Train a pathogenicity classifier from a set of feature data together with read label information

# Please specify paths:
# Path2FeatureFile:  path to combined label and feature file (in rds format)
# savePath: path where trained classifier is saved

# example path
Tempdir <- tempdir()
Path2FeatureFile <- file.path(Tempdir,"trainingData.rds")
savePath <- file.path(Tempdir,"classifier")

# Run with path information
Run.Training (Path2FeatureFile = Path2FeatureFile, savePath = savePath)

More options

# Specify
# Path2FeatureFile: Path to feature data only
# Path2LabelFile: Path to label file with labels for every data row in 'Path2FeatureFile'

forest <- Run.Training (Path2FeatureFile = Path2FeatureFile, Path2LabelFile = Path2LabelFile, SelectedFeatures = NULL, savePath = NULL, ReturnForest = T, verbose = T, min.node.size = 1, num.trees = 100)

Training a classifier with other types of label data

As mentioned in the original publication, PaPrBaG is not restricted for classification of pathogens only.

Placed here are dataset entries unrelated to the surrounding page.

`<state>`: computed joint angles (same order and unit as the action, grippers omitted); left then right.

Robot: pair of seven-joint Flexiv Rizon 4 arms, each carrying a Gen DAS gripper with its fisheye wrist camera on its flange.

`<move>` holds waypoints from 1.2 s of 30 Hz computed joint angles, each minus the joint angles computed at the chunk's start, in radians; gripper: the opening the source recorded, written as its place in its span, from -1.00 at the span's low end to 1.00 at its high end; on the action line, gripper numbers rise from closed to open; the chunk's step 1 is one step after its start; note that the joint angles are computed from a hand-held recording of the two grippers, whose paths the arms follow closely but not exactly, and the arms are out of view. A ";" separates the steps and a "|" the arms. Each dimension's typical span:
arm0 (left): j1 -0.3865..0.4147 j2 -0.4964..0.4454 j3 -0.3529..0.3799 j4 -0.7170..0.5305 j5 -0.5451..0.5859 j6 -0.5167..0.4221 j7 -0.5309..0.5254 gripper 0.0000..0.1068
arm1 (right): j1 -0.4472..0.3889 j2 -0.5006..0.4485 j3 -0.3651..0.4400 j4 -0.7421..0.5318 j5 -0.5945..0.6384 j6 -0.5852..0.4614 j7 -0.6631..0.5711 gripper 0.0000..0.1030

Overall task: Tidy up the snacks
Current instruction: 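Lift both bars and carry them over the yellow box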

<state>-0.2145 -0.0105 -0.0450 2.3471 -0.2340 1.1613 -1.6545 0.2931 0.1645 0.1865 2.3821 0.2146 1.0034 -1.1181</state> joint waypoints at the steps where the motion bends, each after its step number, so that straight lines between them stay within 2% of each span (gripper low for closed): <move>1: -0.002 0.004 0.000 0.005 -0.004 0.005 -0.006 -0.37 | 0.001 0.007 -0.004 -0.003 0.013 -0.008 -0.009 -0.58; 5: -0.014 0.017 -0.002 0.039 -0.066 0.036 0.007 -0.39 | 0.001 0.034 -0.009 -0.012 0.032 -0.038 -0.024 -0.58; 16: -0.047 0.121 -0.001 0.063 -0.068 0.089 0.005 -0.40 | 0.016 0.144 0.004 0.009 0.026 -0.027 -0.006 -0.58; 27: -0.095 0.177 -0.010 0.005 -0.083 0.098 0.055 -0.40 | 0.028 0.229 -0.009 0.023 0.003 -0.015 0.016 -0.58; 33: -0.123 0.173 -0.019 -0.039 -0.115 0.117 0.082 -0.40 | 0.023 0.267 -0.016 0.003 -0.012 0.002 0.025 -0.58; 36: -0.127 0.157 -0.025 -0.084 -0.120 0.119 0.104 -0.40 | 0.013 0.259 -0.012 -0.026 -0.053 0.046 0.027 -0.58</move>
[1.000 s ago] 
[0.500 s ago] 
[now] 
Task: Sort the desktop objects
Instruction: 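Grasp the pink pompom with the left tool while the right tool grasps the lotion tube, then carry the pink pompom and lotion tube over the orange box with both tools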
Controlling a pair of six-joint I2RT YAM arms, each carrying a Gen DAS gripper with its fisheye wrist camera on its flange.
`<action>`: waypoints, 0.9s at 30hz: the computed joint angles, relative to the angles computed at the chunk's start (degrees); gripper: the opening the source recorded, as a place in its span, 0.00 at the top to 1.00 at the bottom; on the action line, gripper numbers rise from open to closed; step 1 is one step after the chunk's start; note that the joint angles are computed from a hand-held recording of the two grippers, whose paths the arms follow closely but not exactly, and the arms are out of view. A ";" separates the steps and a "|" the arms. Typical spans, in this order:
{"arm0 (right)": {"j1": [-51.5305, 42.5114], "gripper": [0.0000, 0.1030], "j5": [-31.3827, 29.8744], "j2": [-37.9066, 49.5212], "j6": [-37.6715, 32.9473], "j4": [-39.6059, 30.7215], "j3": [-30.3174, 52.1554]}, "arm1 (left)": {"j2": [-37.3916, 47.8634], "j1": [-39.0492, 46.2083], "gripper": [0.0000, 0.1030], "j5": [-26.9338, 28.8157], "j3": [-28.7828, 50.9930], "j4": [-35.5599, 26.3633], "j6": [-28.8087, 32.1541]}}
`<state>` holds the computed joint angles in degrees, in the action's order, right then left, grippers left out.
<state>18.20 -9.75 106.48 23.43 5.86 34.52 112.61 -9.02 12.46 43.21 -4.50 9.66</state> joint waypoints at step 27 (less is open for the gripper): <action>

It is rather a general workflow for the classification of labeled genomes, potential further applications range from bacterial host and habitat prediction, taxonomic classification to human and microbial read separation

Basically the same workflows as described here can be applied and also the features need not be re-calculated. It suffices to

  • either provide a new path to a label file Path2NewLabelFile with labels for every data row in Path2FeatureFile
Run.Training (Path2FeatureFile = Path2FeatureFile, Path2LabelFile = Path2NewLabelFile, savePath = NewsavePath)
  • or manipulate the column "Labels" in the data.frame "Path2FeatureFile". E.g.
trainingData$Labels <- as.factor(c(rep("NewLabel_A",floor(nrow(trainingData)/2)),rep("NewLabel_B",ceiling(floor(nrow(trainingData)/2)) )) )
saveRDS(trainingData, NewPath2FeatureFile) # save 
Run.Training (Path2FeatureFile = NewPath2FeatureFile, savePath = NewsavePath)

In case that read labels are not yet available, a new training set based on the new labels can be obtained via the command

Create.TrainingDataSet (Path2Files = "Features", pattern="Features",OSlabels = NewLabels, savePath = "TrainingData")

A proper vector NewLabels containing two (or more) labels (e.g. 'TRUE' or 'FALSE') together with the name attributes pointing to the Organism identifier (Bioproject ID) is required. It outputs a file "ReadLabel_OS.rds" in the savePath which can be used for running the function Run.Training subsequently.

Predictions obtained from the newly trained classifier provide classification according to the new label.